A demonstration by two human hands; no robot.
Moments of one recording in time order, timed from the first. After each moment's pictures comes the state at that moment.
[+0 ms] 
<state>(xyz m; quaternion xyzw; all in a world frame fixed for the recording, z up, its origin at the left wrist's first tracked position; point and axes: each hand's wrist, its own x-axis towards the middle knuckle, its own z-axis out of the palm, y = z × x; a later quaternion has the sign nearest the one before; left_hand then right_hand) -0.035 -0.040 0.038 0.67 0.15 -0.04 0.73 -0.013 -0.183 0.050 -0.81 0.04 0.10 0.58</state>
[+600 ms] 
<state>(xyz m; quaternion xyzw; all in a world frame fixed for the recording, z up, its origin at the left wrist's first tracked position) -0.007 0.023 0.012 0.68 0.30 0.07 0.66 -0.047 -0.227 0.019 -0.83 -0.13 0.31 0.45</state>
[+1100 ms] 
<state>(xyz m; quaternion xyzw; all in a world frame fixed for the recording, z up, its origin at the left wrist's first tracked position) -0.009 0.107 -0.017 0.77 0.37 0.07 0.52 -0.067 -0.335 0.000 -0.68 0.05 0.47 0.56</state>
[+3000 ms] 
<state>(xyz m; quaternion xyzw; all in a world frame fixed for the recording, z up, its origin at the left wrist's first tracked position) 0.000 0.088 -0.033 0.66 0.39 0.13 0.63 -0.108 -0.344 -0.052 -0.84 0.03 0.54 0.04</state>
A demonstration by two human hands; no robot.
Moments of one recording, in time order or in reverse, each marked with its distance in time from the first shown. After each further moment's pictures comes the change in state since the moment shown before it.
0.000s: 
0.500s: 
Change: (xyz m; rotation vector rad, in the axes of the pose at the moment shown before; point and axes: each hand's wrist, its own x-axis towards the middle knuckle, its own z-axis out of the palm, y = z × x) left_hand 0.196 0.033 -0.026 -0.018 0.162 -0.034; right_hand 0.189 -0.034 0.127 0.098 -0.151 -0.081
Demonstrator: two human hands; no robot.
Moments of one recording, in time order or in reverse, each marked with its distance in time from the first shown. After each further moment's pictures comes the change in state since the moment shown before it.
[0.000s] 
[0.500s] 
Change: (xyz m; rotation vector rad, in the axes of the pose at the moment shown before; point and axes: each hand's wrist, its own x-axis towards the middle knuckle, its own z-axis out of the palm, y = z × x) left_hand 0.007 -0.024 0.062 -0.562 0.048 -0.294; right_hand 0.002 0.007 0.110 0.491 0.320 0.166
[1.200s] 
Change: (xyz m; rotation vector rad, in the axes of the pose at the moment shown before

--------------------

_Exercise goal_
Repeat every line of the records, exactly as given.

_Output of the exercise_
A demonstration by two human hands; no robot.
Moments of one recording in time order, timed from the first. After each moment's pictures comes the state at that moment.
[+0 ms] 
<state>(xyz m; quaternion xyzw; all in a world frame fixed for the recording, z up, its origin at the left wrist's first tracked position; point and axes: each hand's wrist, its own x-axis towards the middle knuckle, its own z-axis out of the palm, y = z × x; a later quaternion has the sign nearest the one before; left_hand then right_hand) -0.035 -0.040 0.038 0.67 0.15 -0.04 0.73 -0.013 -0.183 0.050 -0.81 0.04 0.10 0.58</state>
[+600 ms] 
<state>(xyz m; quaternion xyzw; all in a world frame fixed for the recording, z up, its origin at the left wrist's first tracked position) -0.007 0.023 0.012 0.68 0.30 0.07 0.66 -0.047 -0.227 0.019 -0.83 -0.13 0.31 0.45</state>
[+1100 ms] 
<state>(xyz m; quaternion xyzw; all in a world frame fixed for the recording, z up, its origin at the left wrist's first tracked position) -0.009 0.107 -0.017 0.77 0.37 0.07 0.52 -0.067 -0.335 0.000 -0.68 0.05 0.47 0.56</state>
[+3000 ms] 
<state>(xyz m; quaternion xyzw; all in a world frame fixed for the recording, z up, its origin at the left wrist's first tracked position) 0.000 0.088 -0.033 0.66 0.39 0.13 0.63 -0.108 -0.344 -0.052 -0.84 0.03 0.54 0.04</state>
A demonstration by two human hands; no robot.
Moments of one recording, in time order or in reverse, each marked with its distance in time from the first shown. After each further moment's pictures comes the change in state since the moment shown before it.
0.000s: 
0.500s: 
Change: (xyz m; rotation vector rad, in the axes of the pose at the moment shown before; point and axes: each hand's wrist, its own x-axis towards the middle knuckle, its own z-axis out of the palm, y = z × x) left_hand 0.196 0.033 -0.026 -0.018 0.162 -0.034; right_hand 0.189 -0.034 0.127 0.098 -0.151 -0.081
Demonstrator: two human hands; no robot.
Moments of one recording, in time order or in reverse, each marked with its distance in time from the first shown. After each further moment's pictures comes the change in state since the moment shown before it.
[0.000s] 
[0.500s] 
Change: (xyz m; rotation vector rad, in the axes of the pose at the moment shown before; point and axes: each hand's wrist, its own x-axis towards the middle knuckle, its own z-axis out of the palm, y = z × x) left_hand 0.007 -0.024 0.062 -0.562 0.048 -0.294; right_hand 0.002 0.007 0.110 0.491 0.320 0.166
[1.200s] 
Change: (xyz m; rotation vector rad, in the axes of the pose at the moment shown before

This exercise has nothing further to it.